- Wahbanosay's signature, from the text of the Toronto Purchase.
- Born: fl. 1778 Ontario, Canada
- Died: 1806 Ontario, Canada
- Other names: Waabanose, Waubuno

= Wahbanosay =

Chief Wahbanosay (Waabanose in the Fiero spelling, Waubuno as spelt by Jones) (fl. 1778 - d. 1806) was a Mississaugas chief of the Eagle doodem, in the Burlington, Ontario area. His Ojibwe name is translated as "Walks in the Dawn" or "Morning Light".

== Life ==
Wahbanosay was the negotiator for the Mississaugas of the Gunshot treaty in 1783. He was also a signatory to land surrender #8 in 1797 of lands in the Burlington Heights area, the Toronto Purchase in 1805, and Surrender #14, which surrendered additional lands in the Burlington area in 1806.

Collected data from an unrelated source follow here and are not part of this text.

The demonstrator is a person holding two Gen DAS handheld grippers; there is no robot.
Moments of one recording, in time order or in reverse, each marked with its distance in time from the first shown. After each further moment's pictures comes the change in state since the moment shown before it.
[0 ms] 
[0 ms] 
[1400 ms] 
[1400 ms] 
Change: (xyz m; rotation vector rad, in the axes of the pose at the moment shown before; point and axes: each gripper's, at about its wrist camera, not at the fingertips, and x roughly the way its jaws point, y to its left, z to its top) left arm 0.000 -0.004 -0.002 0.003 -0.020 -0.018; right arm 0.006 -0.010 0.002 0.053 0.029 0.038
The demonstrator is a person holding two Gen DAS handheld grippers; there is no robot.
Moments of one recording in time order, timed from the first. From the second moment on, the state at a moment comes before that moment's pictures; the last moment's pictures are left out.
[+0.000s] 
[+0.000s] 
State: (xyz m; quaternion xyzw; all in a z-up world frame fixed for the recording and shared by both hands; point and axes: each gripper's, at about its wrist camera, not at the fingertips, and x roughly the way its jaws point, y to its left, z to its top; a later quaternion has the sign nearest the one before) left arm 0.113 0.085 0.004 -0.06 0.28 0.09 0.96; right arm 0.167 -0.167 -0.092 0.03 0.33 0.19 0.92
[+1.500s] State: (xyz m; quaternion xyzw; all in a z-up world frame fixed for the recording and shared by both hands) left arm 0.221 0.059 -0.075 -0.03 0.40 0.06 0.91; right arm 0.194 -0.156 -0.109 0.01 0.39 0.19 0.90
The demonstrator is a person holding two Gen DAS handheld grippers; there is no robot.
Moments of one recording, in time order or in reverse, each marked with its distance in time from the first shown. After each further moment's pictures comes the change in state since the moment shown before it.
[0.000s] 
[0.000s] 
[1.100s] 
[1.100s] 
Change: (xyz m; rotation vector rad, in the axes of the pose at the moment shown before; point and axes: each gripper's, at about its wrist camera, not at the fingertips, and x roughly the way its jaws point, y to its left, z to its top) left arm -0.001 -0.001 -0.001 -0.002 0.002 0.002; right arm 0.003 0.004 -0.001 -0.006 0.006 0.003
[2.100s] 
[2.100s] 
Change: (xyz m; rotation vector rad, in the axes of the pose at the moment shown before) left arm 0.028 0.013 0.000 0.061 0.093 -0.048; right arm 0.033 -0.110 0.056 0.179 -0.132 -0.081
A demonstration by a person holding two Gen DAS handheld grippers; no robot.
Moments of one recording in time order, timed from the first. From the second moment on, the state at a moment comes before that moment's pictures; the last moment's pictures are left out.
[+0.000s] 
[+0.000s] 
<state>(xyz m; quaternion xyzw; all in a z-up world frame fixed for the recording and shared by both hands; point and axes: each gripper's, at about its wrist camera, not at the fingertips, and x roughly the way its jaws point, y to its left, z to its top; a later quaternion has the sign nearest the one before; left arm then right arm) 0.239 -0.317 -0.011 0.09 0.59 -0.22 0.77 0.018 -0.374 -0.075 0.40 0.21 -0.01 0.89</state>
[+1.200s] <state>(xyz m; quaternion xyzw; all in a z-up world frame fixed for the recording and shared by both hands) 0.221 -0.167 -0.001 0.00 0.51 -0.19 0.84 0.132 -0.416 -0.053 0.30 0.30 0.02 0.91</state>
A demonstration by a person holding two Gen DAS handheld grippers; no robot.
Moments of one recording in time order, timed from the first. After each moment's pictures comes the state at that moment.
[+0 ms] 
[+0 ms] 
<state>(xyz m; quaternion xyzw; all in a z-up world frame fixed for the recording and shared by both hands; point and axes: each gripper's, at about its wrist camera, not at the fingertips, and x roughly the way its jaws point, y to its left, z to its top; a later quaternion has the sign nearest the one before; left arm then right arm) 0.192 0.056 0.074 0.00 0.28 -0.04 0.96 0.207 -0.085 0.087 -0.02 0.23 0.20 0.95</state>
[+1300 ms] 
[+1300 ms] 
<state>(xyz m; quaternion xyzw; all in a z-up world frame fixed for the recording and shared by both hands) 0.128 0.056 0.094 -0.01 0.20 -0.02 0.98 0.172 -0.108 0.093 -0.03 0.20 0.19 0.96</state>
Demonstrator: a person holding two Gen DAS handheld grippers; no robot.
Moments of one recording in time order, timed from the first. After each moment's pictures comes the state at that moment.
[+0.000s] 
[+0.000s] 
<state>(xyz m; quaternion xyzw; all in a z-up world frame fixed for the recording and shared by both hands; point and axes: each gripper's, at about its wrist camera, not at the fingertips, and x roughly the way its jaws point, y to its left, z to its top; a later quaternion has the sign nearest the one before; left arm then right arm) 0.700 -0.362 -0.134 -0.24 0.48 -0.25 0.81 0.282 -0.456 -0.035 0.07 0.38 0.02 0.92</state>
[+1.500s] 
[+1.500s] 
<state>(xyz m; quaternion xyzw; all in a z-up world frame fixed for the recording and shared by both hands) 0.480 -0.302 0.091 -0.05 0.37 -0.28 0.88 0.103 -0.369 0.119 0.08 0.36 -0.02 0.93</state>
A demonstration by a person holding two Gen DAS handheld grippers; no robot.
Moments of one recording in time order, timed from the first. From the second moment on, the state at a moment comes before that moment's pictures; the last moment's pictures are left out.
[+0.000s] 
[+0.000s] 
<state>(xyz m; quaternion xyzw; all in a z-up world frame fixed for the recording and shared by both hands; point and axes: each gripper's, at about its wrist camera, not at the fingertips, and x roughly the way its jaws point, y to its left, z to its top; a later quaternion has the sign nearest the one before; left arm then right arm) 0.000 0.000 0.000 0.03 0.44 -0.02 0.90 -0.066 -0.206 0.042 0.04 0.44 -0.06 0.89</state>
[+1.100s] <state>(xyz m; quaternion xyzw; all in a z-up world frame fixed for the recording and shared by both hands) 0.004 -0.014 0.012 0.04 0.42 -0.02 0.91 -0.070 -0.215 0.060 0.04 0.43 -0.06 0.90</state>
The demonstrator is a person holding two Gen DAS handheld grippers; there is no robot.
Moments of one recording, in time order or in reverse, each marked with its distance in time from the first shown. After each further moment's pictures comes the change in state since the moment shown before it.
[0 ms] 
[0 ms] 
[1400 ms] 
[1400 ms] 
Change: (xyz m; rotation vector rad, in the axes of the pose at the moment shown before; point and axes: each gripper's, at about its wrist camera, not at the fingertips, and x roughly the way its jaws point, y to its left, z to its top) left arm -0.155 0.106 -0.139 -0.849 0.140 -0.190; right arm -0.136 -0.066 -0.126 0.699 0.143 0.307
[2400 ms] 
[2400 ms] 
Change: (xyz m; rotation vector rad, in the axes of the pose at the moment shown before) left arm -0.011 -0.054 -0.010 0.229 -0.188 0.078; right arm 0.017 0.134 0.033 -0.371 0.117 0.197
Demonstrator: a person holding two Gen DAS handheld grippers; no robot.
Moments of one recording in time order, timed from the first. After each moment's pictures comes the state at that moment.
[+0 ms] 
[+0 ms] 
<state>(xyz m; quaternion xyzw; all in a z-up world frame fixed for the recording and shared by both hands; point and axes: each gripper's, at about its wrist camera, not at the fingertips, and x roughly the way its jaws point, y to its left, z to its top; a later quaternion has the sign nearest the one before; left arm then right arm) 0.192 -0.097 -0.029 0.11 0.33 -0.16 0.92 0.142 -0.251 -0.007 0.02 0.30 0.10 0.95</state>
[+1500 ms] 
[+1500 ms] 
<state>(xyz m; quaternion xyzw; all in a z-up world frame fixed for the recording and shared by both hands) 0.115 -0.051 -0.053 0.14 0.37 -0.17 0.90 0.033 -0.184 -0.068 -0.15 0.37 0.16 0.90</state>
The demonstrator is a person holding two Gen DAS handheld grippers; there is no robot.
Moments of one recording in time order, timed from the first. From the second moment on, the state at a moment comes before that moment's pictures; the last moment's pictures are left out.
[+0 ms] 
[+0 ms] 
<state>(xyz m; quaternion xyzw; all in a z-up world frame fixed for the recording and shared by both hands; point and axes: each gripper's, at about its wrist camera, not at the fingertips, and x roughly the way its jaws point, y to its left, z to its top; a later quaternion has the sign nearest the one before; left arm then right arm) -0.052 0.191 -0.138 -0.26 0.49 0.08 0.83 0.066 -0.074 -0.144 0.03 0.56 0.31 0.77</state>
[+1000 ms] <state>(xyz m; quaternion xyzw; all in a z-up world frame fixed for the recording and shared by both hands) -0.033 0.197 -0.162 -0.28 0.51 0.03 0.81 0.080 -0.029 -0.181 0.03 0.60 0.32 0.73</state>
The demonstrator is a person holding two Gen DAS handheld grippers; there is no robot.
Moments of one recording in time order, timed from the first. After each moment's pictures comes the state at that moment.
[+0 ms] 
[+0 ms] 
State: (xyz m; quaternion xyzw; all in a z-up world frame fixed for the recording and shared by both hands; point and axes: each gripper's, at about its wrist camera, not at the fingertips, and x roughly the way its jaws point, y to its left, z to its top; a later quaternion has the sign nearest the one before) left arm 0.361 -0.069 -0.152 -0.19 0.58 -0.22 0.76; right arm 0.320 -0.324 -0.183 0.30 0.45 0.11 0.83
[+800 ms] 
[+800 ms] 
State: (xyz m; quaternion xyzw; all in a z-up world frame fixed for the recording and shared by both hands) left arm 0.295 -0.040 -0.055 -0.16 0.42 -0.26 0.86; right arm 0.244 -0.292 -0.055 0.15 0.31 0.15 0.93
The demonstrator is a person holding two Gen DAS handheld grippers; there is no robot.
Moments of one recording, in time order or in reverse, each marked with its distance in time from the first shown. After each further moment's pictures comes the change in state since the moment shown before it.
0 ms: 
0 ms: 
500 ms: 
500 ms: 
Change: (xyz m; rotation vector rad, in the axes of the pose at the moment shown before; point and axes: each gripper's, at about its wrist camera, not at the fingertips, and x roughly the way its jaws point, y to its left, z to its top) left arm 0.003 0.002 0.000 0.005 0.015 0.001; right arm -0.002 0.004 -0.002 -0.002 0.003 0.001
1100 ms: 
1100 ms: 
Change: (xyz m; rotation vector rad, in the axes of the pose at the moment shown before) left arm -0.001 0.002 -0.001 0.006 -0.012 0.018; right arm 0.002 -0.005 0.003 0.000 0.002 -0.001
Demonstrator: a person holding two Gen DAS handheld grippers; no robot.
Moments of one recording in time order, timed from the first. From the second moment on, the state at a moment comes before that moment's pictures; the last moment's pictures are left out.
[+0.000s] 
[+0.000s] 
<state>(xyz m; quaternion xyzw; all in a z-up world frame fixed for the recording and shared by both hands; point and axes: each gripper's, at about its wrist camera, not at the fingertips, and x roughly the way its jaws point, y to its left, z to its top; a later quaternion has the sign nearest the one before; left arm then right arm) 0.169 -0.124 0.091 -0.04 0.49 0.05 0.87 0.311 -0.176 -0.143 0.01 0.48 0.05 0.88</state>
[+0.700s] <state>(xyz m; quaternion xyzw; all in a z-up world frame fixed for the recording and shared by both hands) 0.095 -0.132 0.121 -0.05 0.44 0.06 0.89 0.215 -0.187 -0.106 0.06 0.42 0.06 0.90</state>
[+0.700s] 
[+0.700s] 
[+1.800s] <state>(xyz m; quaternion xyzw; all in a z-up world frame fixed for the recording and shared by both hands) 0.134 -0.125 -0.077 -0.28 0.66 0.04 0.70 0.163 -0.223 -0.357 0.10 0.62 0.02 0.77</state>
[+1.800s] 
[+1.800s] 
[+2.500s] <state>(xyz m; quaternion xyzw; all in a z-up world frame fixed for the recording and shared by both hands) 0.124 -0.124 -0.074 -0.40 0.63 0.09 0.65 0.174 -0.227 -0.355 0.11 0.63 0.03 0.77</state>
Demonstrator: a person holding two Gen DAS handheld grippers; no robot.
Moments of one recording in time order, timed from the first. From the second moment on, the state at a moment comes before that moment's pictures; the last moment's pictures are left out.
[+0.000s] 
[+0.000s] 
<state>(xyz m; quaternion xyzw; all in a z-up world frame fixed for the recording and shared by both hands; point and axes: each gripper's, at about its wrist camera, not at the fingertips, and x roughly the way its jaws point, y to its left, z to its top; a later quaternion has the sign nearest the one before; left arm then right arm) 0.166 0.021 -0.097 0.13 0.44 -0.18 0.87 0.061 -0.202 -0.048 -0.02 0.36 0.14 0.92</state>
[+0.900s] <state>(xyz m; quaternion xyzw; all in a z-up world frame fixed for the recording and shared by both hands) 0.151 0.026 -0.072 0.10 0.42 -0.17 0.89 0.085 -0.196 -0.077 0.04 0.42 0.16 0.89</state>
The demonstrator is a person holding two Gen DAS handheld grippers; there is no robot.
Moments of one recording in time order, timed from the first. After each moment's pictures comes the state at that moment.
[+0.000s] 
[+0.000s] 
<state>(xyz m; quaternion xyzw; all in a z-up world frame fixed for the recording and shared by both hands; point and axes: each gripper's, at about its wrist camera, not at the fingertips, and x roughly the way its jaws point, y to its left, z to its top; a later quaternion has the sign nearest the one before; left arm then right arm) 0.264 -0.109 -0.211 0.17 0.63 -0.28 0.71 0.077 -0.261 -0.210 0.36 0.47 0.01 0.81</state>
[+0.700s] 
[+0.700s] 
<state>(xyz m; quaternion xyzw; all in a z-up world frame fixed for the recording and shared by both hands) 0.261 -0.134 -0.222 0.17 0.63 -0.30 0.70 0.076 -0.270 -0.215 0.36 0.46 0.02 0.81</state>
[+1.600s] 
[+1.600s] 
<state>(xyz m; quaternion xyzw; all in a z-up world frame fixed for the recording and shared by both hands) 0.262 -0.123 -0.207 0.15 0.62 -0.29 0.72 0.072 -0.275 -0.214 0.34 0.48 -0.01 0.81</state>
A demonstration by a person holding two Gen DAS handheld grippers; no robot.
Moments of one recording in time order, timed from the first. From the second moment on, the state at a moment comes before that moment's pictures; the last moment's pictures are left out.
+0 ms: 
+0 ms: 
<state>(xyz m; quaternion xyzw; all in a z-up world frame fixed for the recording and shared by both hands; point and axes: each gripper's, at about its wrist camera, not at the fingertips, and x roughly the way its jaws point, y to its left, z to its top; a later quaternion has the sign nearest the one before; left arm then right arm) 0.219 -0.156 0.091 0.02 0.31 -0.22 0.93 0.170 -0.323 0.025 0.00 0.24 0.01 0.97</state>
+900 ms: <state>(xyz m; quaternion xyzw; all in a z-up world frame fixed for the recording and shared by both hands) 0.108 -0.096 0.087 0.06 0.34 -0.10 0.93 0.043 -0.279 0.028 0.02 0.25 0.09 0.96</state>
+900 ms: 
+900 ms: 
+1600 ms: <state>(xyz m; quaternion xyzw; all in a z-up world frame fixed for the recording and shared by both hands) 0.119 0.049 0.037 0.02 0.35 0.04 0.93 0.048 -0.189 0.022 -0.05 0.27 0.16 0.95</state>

He married a Mississauga woman named Puhgashkish and had a daughter, Tuhbenahneequay. He also married Naishenum and had a son, Nawahjegezhegwabe (Joseph Sawyer).

During the 1790s, Wahbanosay worked as a guide for Deputy Surveyor General Augustus Jones, who married his daughter Tuhbenahneequay. The couple had two children: John Jones and Peter Jones.